Points Where AI Works Well
| Characteristic | Benefit for AI |
|---|---|
| SRP (small files, clear responsibilities) | AI can accurately read and write focused files. God classes confuse AI too |
| Clear interfaces | If the contract is explicit, AI can generate implementations quickly |
| Separation of concerns | Even if AI changes the infrastructure layer, domain logic is less likely to break |
| Repository pattern | With interfaces, AI can swap implementations with confidence |
Points That Have Become Less Important with AI
| Concern | Change |
|---|---|
| Lots of boilerplate | Since AI generates boilerplate quickly, the drawback of "more code" has diminished |
| Strict layer separation | Since AI is also good at cross-file changes, the lack of strict separation doesn't cause as much trouble |
What Really Matters in AI Coding
- Readable, consistent code — AI performs best with predictable patterns
- Small files, clear boundaries — Works well with AI's context window
- Good naming — AI infers intent from names.
UserRepository.findByIdis far easier to work with thandb.query("SELECT...") - Tests — AI can verify its own changes. Tests also function as specifications
What I've Noticed When Actually Coding with AI
When developing with Claude Code, I've come to feel that AI "knows" the layer structure but "doesn't necessarily follow it."
For example, if you instruct it to "add data persistence logic to the use case," the AI will dutifully comply and directly write localStorage operations inside the Use Case. AI generates "code that works efficiently" from context, but it doesn't spontaneously consider "is this code in the right layer?"
This is where code review does its job. A human reviewer pointing out "the use case is doing repository-level processing" lets you catch layer violations in AI-generated code.
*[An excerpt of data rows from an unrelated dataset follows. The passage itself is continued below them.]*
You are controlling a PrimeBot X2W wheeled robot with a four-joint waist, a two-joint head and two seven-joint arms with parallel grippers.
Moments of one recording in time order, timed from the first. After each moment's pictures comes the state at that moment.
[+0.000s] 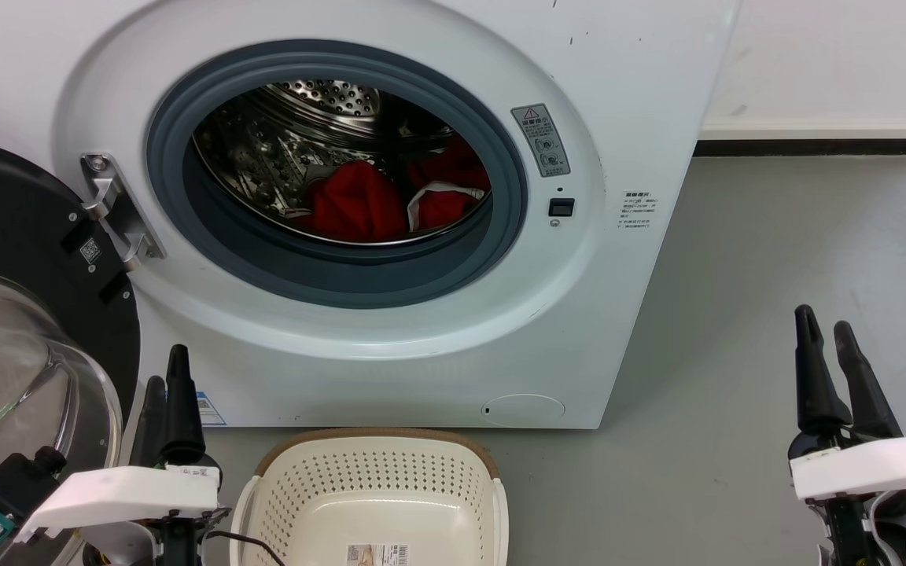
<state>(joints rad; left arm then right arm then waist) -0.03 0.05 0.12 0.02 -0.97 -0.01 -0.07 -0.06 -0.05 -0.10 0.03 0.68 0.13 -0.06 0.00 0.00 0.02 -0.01</state>
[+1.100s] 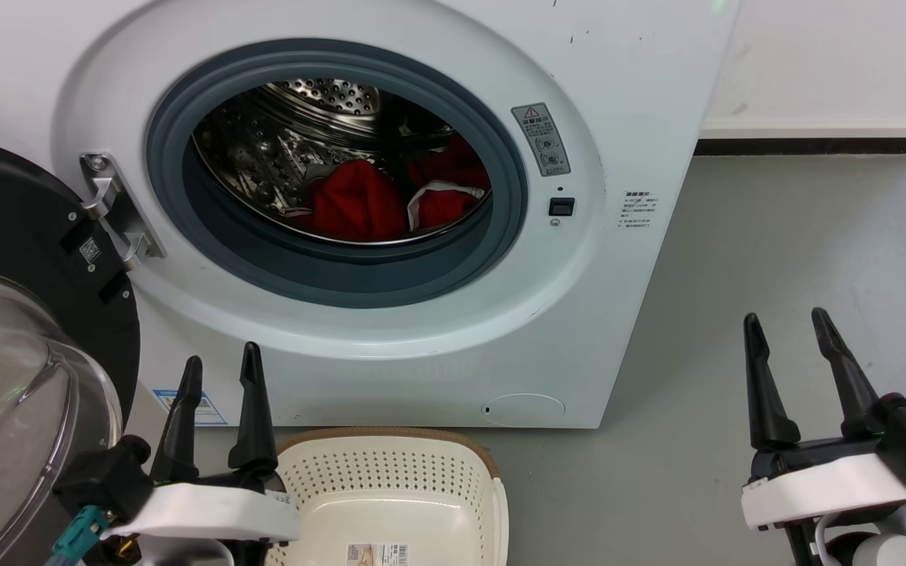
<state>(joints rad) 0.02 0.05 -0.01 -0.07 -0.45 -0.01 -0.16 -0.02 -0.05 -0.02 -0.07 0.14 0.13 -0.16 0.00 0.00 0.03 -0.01</state>
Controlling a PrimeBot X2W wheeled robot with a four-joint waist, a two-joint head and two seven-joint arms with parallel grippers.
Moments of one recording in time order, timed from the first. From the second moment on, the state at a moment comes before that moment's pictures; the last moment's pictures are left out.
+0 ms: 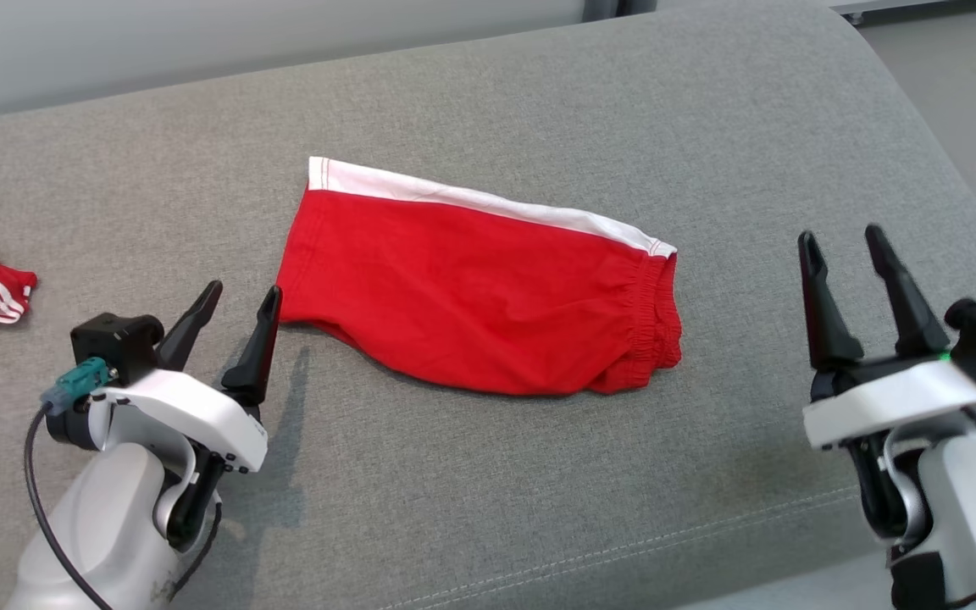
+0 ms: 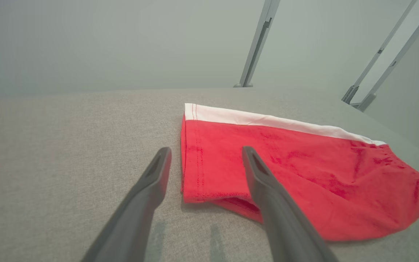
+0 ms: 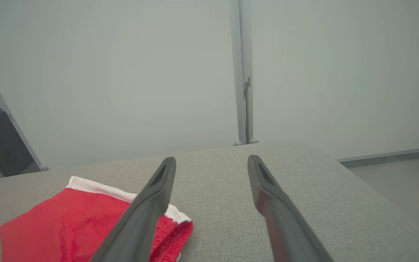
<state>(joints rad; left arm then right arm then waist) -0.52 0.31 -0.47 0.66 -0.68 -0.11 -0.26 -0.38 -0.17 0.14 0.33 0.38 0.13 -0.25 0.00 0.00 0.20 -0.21</state>
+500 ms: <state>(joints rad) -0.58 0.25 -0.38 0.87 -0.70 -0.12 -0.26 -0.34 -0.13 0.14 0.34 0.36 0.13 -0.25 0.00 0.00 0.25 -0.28</state>
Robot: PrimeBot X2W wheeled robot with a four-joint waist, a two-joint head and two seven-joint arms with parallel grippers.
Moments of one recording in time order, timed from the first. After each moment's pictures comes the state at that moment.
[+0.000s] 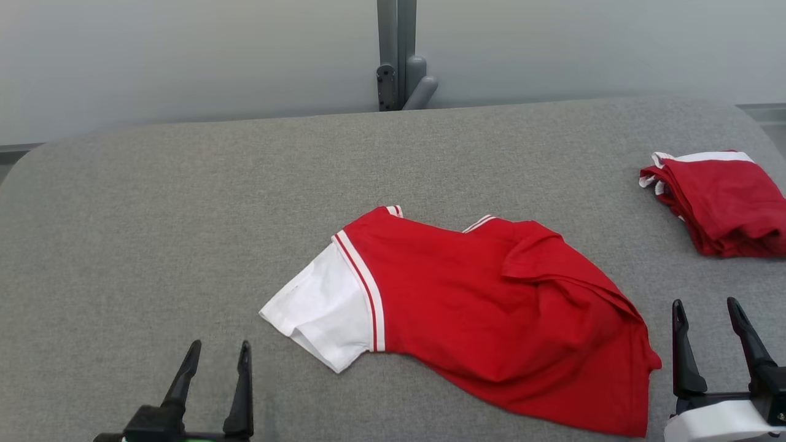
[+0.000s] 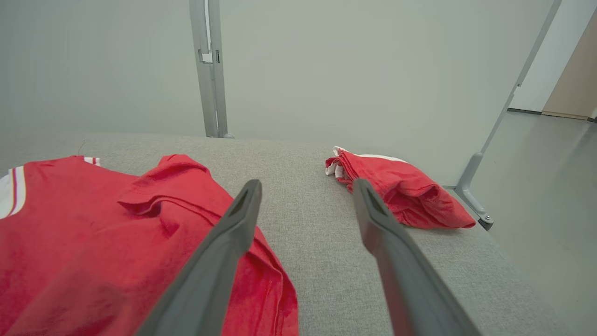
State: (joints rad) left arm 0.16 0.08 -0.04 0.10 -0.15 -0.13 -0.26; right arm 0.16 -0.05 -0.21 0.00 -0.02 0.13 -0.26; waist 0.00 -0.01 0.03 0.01
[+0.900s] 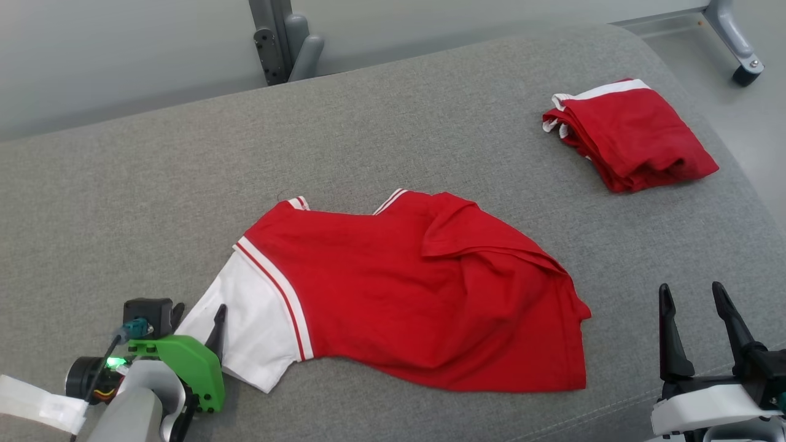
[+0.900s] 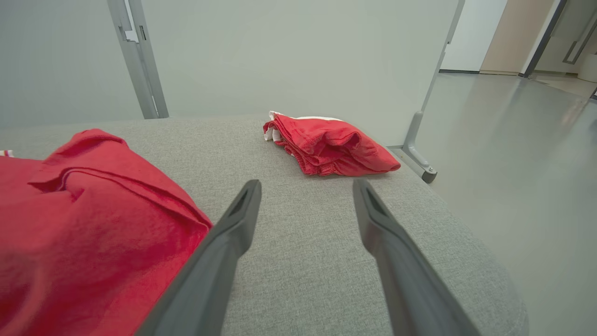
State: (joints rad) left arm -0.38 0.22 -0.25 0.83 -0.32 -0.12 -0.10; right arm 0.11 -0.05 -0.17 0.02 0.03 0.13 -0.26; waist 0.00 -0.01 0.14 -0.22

This experience was what prompted me to organize my thoughts on Clean Architecture again.
Also, as a practical DIP application in AI-driven development, layer separation without interfaces is a viable middle ground.
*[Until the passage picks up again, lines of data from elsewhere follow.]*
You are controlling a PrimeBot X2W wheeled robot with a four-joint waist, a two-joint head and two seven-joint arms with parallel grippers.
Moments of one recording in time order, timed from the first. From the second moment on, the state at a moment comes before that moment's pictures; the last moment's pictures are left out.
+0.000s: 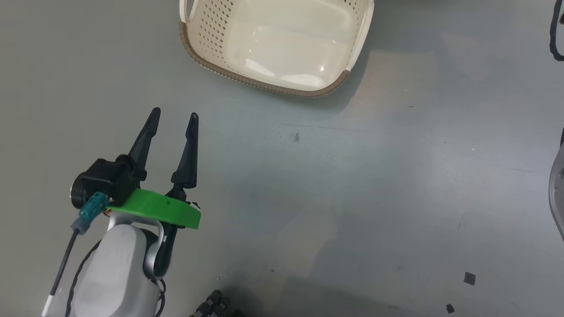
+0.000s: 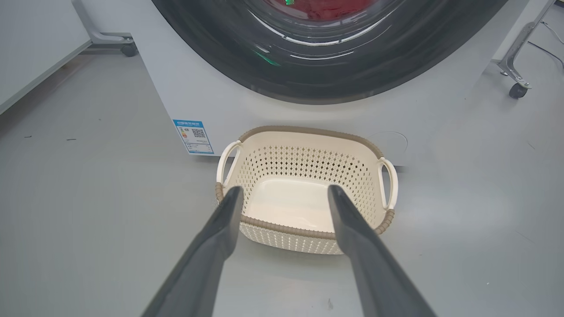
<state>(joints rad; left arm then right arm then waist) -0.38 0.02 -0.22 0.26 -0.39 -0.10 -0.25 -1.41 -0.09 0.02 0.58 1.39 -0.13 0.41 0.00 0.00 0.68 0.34</state>
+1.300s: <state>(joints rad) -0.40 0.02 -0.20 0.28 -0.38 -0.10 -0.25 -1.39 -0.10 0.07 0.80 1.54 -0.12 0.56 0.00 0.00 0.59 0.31</state>
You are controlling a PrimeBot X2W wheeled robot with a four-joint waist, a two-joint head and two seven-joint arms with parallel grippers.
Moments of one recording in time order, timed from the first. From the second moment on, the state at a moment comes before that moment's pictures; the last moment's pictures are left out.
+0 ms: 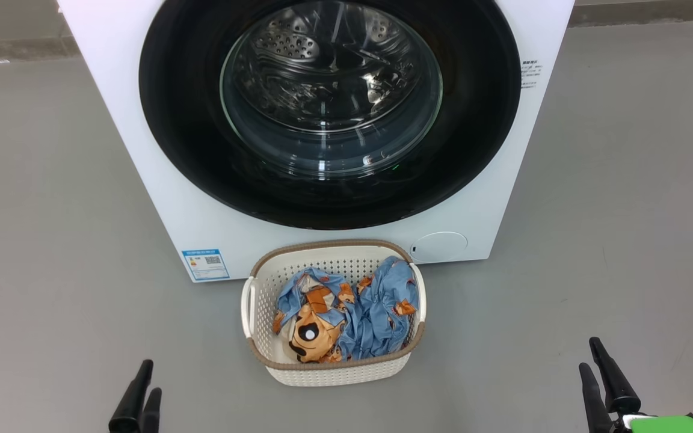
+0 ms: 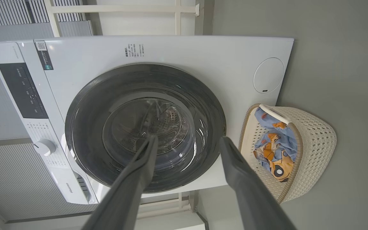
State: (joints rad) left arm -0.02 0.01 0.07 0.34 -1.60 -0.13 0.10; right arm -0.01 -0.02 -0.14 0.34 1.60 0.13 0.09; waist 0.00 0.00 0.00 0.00
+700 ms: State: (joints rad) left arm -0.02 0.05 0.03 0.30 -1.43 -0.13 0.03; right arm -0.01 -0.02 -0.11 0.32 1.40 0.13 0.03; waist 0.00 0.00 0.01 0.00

// Formal DIP: interface + implementation class (orthodox approach)
interface ItemRepository { load(): Item[]; save(items: Item[]): void }
class LocalStorageItemRepository implements ItemRepository { ... }
// Practical separation: separate layers with static classes (no interface)
class ItemStore { static load(): Item[] { ... }; static save(): void { ... } }
class ItemUsecase { static list(): Item[] { return ItemStore.load() } }
The latter is not strict DIP, but the essence of separating business logic from data access is preserved. For cases with light testing and extensibility requirements — such as frontend local state management — this level of granularity is often sufficient.
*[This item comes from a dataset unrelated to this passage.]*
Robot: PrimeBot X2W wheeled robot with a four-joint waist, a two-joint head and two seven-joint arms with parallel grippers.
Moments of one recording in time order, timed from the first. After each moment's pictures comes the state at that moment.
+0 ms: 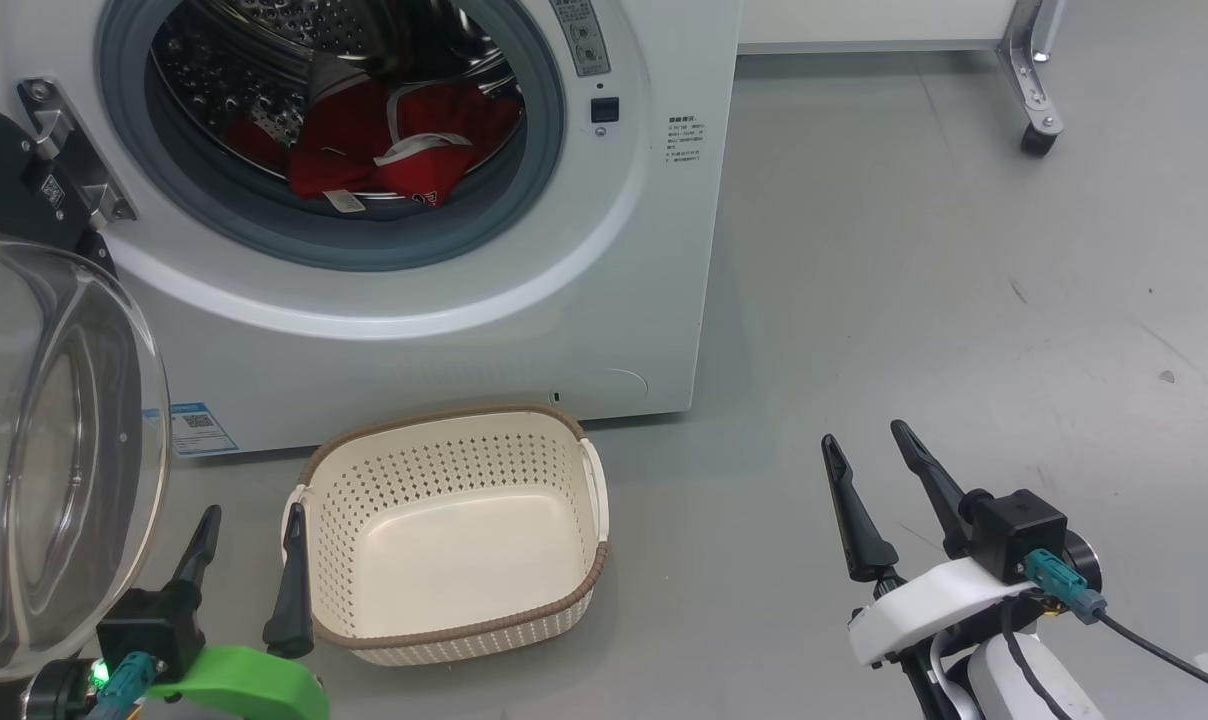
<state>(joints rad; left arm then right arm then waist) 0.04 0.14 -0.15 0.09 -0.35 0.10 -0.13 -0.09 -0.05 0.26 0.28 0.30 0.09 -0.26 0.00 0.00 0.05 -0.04</state>
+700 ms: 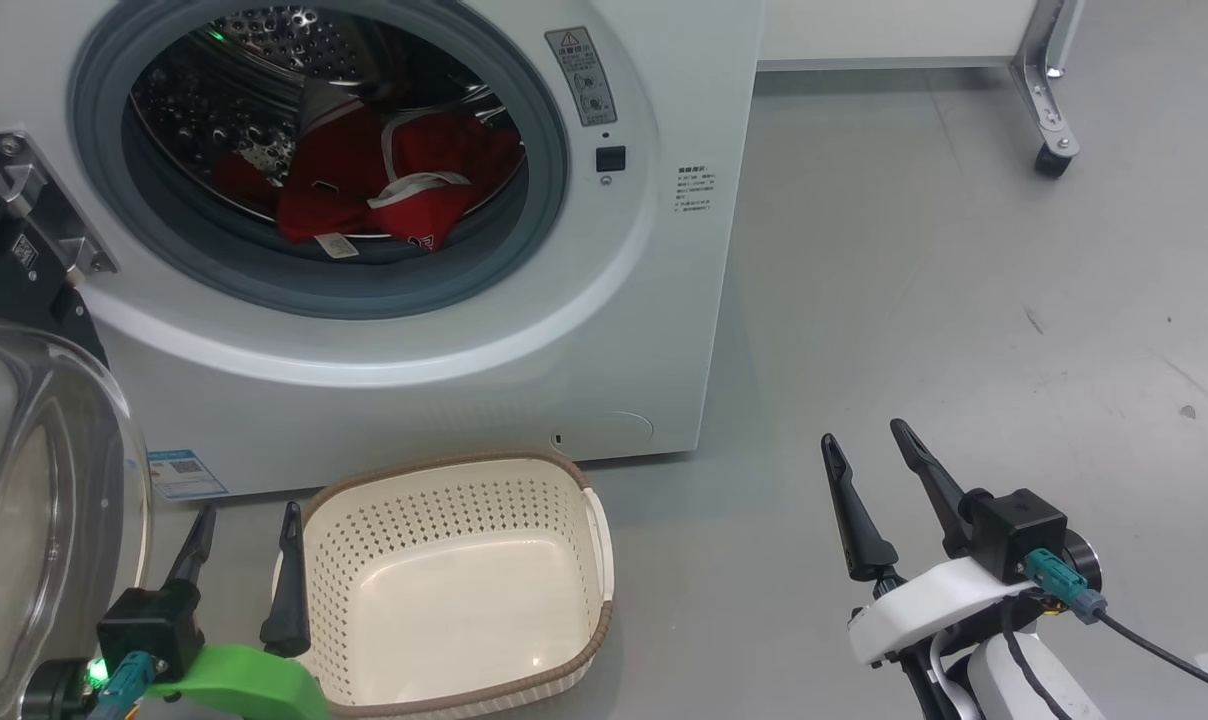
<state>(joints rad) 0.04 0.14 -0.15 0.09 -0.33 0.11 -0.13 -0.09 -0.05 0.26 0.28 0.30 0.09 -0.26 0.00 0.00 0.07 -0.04</state>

Since AI generates boilerplate quickly, the drawback of "writing interfaces is tedious" is largely eliminated. Whether to adopt formal DIP is best decided based on the project's testing strategy and extensibility requirements.
Summary
| Concept | In a nutshell |
|---|---|
| Clean Architecture | Layered structure. Outer → inner dependencies. Protects business logic |
| SOLID | 5 design principles. Guidelines for maintainability, flexibility, and testability |
| DIP | A mechanism that depends on abstractions and inverts the direction of dependency |
| Repository | A representative example of applying DIP to data access |
| ORM | Abstraction of DB operations. Double abstraction with Repository requires judgment |
These patterns remain valid in AI-driven development in 2026. However, the principle that you should adjust the level of application based on the complexity of the project doesn't change.
Simple CRUD API → Flat structure, Repository pattern not needed
Medium-sized app → Service layer + Repository, light separation
Complex domain → Clean Architecture + DDD delivers its value
Just because it's the AI era doesn't mean you need to adopt Clean Architecture, nor do you need to abandon it. AI tools amplify the structure you've chosen — clean code becomes cleaner, messy code gets messy faster.